Goal of the exercise =>
Reproduce all of the data exactly as written.

Listed entries =>

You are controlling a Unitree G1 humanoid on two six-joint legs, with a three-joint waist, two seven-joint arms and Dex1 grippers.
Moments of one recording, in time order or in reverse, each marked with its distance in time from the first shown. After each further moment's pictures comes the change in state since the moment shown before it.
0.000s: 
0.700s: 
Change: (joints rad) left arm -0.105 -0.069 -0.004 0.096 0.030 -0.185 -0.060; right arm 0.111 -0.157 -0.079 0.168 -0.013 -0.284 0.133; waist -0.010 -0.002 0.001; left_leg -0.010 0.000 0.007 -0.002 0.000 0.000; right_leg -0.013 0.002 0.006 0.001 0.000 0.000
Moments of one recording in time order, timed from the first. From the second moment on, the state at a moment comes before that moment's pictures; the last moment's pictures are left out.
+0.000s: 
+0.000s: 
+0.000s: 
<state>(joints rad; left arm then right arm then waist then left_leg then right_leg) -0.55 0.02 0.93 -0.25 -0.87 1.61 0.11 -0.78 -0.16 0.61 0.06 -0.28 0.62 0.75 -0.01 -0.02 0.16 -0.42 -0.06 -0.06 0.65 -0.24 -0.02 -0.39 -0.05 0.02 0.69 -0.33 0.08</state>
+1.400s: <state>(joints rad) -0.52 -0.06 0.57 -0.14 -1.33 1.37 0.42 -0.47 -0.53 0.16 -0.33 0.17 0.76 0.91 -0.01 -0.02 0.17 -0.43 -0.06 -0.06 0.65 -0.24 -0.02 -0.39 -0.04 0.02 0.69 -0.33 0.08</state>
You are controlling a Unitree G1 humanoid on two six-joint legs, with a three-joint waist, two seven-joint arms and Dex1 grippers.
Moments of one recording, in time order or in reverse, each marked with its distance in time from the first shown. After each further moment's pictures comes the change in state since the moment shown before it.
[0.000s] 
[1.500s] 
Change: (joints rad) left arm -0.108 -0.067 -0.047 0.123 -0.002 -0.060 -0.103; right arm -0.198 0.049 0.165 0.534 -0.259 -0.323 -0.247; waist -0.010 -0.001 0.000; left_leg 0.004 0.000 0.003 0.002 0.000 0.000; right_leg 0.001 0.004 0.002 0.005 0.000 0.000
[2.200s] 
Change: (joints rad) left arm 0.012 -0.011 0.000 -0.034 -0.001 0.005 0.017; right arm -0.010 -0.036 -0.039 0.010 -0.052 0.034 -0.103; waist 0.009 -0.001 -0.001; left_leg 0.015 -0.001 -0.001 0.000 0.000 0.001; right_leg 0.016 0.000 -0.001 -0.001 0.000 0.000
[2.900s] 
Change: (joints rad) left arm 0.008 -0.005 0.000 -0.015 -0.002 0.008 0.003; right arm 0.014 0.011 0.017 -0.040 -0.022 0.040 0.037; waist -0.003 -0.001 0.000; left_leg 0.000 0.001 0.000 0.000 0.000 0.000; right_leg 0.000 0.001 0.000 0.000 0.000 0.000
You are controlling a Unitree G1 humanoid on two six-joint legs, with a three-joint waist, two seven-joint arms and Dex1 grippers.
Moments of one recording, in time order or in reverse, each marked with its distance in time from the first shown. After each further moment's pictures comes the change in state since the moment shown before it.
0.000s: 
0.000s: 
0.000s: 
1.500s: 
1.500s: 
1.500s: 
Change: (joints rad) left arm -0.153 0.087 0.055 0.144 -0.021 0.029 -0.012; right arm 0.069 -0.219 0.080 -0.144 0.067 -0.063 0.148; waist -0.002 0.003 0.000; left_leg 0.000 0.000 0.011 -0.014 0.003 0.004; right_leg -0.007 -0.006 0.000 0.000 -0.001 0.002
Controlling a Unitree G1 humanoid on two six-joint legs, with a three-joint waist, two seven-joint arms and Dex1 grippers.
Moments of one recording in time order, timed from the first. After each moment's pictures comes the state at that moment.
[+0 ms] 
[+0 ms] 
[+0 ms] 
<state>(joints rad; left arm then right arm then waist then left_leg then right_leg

Task result =>
You are controlling a Unitree G1 humanoid on two six-joint legs, with a three-joint waist, two seven-joint arms and Dex1 grippers.
Moments of one recording, in time order or in reverse, each marked with its distance in time from the first shown. After each further moment's pictures comes the change in state since the moment shown before it.
0.000s: 
0.700s: 
Change: (joints rad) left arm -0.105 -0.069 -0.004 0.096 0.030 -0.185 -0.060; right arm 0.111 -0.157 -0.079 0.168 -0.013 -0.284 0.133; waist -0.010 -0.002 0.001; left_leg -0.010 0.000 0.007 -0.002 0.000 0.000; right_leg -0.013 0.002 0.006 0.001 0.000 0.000
Moments of one recording in time order, timed from the first. From the second moment on, the state at a moment comes before that moment's pictures; the last moment's pictures are left out.
+0.000s: 
+0.000s: 
+0.000s: 
<state>(joints rad; left arm then right arm then waist then left_leg then right_leg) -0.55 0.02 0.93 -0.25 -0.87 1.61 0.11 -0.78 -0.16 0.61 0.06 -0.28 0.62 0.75 -0.01 -0.02 0.16 -0.42 -0.06 -0.06 0.65 -0.24 -0.02 -0.39 -0.05 0.02 0.69 -0.33 0.08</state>
+1.400s: <state>(joints rad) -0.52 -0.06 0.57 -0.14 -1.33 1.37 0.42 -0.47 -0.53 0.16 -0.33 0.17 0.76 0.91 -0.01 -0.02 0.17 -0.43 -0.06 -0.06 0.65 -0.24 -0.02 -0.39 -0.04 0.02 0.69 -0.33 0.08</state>
You are controlling a Unitree G1 humanoid on two six-joint legs, with a three-joint waist, two seven-joint arms and Dex1 grippers.
Moments of one recording, in time order or in reverse, each marked with its distance in time from the first shown. After each further moment's pictures comes the change in state since the moment shown before it.
[0.000s] 
[1.500s] 
Change: (joints rad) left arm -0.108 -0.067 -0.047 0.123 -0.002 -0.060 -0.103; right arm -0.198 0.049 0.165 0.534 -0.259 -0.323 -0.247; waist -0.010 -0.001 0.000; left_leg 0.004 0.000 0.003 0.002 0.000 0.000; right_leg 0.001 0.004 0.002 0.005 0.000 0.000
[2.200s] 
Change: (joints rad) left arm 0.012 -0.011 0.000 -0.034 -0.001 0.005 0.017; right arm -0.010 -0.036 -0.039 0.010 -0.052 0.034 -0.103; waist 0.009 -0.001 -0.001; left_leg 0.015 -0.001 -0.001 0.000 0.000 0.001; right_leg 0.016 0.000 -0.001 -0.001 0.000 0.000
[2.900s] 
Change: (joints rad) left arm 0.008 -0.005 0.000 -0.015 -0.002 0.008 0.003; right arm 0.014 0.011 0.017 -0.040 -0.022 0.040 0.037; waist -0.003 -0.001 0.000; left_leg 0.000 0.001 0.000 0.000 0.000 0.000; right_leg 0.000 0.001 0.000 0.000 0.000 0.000
You are controlling a Unitree G1 humanoid on two six-joint legs, with a three-joint waist, two seven-joint arms and Dex1 grippers.
Moments of one recording, in time order or in reverse, each marked with its distance in time from the first shown. After each further moment's pictures comes the change in state since the moment shown before it.
0.000s: 
0.000s: 
0.000s: 
1.500s: 
1.500s: 
1.500s: 
Change: (joints rad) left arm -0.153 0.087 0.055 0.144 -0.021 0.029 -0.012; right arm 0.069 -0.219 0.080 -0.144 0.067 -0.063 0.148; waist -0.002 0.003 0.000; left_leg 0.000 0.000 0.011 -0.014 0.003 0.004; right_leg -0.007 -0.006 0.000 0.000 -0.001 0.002
Controlling a Unitree G1 humanoid on two six-joint legs, with a three-joint waist, two seven-joint arms and Dex1 grippers.
Moments of one recording in time order, timed from the first. After each moment's pictures comes the state at that moment.
[+0 ms] 
[+0 ms] 
[+0 ms] 
<state>(joints rad; left arm then right arm then waist then left_leg then right_leg

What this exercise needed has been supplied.